Within the entries below, find every line that has the string "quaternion", then copy it.

Stored records
>>
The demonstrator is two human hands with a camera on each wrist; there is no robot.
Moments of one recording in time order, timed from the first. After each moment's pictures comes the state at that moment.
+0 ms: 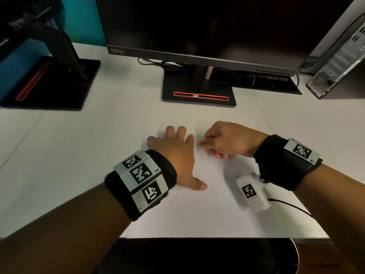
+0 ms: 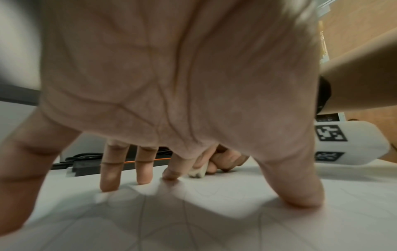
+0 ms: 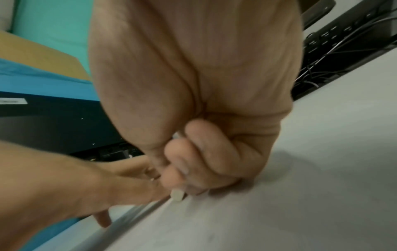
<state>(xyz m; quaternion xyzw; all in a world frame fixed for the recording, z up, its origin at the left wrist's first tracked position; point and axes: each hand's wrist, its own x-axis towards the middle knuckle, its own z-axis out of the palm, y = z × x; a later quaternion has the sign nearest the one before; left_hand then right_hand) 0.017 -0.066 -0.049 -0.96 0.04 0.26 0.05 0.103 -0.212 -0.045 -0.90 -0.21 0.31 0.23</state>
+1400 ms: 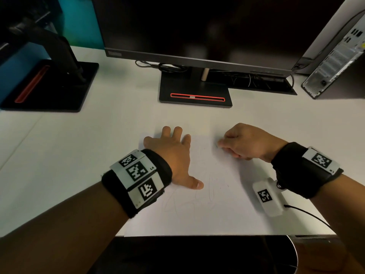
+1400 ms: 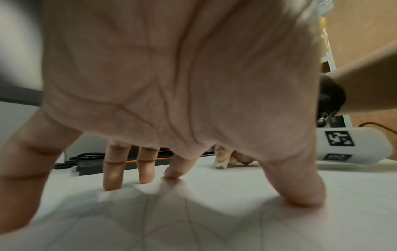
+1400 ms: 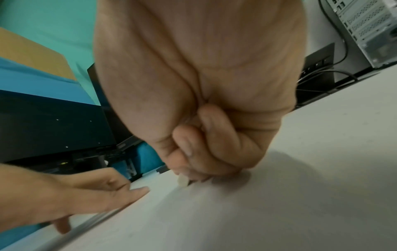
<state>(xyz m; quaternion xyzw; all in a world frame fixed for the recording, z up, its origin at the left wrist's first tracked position) 0.017 -0.065 -0.046 -0.96 0.04 0.28 0.06 0.106 -0.260 -0.044 -0.93 -0.14 0.27 0.23</state>
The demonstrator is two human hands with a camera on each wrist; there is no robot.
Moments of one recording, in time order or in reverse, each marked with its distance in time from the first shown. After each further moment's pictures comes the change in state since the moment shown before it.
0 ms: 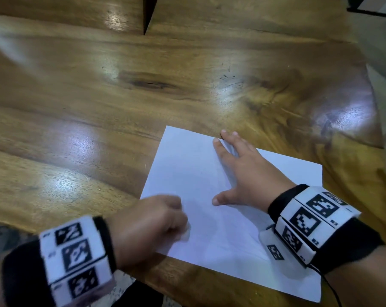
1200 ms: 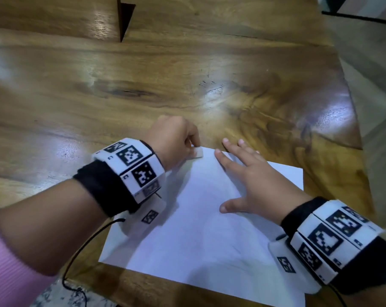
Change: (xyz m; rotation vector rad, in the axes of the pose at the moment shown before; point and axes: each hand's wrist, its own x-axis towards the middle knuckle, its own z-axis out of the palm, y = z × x) left_hand 0.127 0.012 -0.061 -0.001 0.288 -0.338; right_hand -0.019 0.039 -0.005 0.042 0.014 0.008
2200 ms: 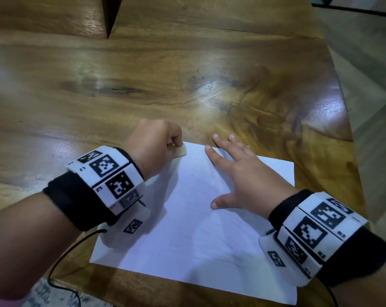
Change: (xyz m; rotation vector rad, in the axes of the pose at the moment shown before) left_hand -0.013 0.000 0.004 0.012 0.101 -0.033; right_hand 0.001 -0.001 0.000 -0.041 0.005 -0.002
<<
*Expected output*:
<state>(xyz m; quaternion xyzw; all in a world frame fixed for the recording, z up, its origin at the left wrist's first tracked position; point and axes: each hand's wrist, its own x-axis towards the middle knuckle, its own z-axis out of the palm, y = z × x; a later quaternion has the sign nearest the one before; left_hand then right_hand) 0.017 -0.066 -0.049 -0.96 0.04 0.26 0.05 0.103 -0.212 -0.045 -0.90 -0.21 0.31 0.23</state>
<state>(xyz m; quaternion xyzw; all in a world frame fixed for the recording, z up, its origin at the left wrist's first tracked position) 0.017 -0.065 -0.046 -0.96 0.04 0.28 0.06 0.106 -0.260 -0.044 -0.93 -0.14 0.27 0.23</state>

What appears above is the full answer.